Understanding Death Coverage History

When plans require employees to pay for their preretirement survivor annuity (PRSA) coverage, employees can waive the coverage. Employees who change their coverage election can end up with a history of covered and not covered periods.

Note: If there is no coverage history, the system assumes that the employee has never had PRSA coverage, that is, the employee waived such coverage at all times. However, the Internal Revenue Code requires plan sponsors to assume that employees are covered by PRSA benefits unless they have elected otherwise. You should, therefore, record coverage as a workflow process that initiates whenever you hire an employee or change an employee's marital status from single to married.

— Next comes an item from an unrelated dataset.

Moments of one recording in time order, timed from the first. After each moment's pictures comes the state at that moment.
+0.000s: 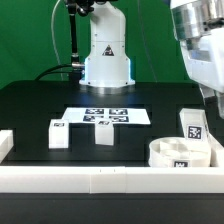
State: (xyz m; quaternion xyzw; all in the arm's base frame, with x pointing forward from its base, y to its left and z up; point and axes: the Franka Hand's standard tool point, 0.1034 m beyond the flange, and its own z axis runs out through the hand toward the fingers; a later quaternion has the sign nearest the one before) arm 0.592 0.150 0.092 -0.72 0.68 0.04 0.12
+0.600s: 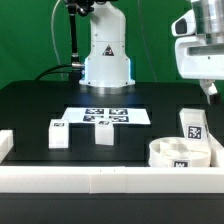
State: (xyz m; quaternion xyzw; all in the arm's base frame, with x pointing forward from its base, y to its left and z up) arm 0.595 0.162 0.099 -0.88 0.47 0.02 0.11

The system builds a history of covered and not covered time segments based on employee elections. Two other elements can impact the coverage history: Both the employee's group affiliation and the definition used for the employee's group can change. When either event occurs, the coverage history begins a new segment.

The system calculates a reduction for each segment; the final reduction is the sum of all the reductions. For example, if you change your plan rules in 2000 and an employee has a 1 percent reduction for the time before 2000 and a .5 percent reduction for the time after, the final reduction is 1.5 percent and the final factor is .985.

Coverage segments don't have fixed lengths. They are determined by dates when the coverage election changes, the plan rules change, or the employee changes group affiliation. Only segments where the employee has elected death coverage become part of the reduction calculation.